During the 1990s, as the Internet grew in the publics’ awareness, a number of e-terms emerged to capture new forms of personal and business interactions. “email” brought new possibilities for people to communicate rapidly and share experiences; “e-commerce” enabled new ways to conduct business and financial transactions through the Internet. The introduction of eHealth brought the promise to improve health and the health care system by leveraging Information and Communication Technologies (ICT).
The precise meaning of eHealth varies with the source. There is not a single consensus definition. Some benefits of eHealth extend from established telemedicine systems; others are only practical using a machine-to-machine (M2M) model and assume that patients have access to broadband service.
E-health provides a new method for using health resources – such as information, money, and medicines – and in time should help to improve efficient use of these resources. The Internet also provides a new medium for information dissemination, and for interaction and collaboration among institutions, health professionals, health providers and the public.
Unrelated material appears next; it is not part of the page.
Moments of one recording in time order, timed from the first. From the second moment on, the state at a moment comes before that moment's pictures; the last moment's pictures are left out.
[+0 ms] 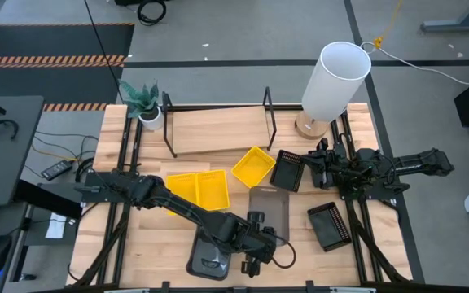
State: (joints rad) left arm -0.46 2.37 2.33 -0.94 -0.22 -0.25; right arm 0.07 0.19 0.01 0.39 0.24 0.22
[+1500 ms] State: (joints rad) left arm -0.74 2.08 2.33 -1.38 -0.32 -0.49; right arm 0.07 0.19 0.01 0.39 0.24 0.22
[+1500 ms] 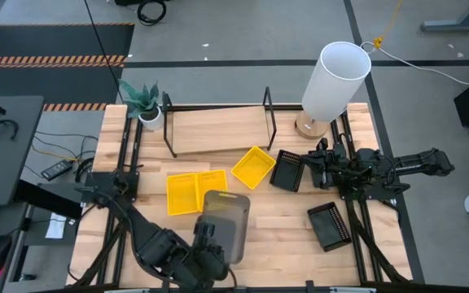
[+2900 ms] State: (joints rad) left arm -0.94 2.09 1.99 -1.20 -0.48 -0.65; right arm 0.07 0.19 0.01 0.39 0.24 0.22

In speaking about eHealth today, we need to understand the relevance of Machine-to-Machine Communication [M2M] and the Internet of Things [IoT].
It is in the home and assisted-living environments where many applications for eHealth are expected to flourish. Monitoring systems for the elderly or post trauma patients has gained considerable attention. These new systems come complete with voice and video options. Automated movement monitoring systems allow the identification of falls and notification of medical personnel without any user intervention. Traditional movement monitoring systems are plagued with false alarms. The combination of voice and video allows for verification and a more appropriate response in the case of an alarm.
Another use case is remote monitoring of patients for blood glucose readings, blood pressure, pulse oximetry, or heart monitoring. In the case of blood pressure monitoring, the readings can provide important information to a physician. Furthermore, measurements taken at home, during daily activities, can potentially be of even greater importance to those taken at a doctor’s office, since the readings reflect the patient’s condition under normal situations.
IoT brings forth a new phase of the Internet evolution that we can characterize as “the Internet meets the physical world”. Today’s few billions of endpoints will increase in number by several orders of magnitude. This formidable inflation immediately points to an obvious scalability issue. The number game, and consequent scalability issue, may mask deeper issues, though, including the nature of the endpoints, and the nature of the interactions between the endpoints.
Some of the informations gathered to bring the main purpose of using IoT as the underlying infrastructure for eHealth consists of:
Fall Detection: Assistance for elderly or disabled people living independent.
Medical Fridges: Control of conditions inside freezers storing vaccines, medicines and organic elements.
Sportsmen Care: Vital signs monitoring in high performance centers and fields.
Patients Surveillance: Monitoring of conditions of patients inside hospitals and in old people’s home.
Ultraviolet Radiation: Measurement of UV sun rays to warn people not to be exposed in certain hours.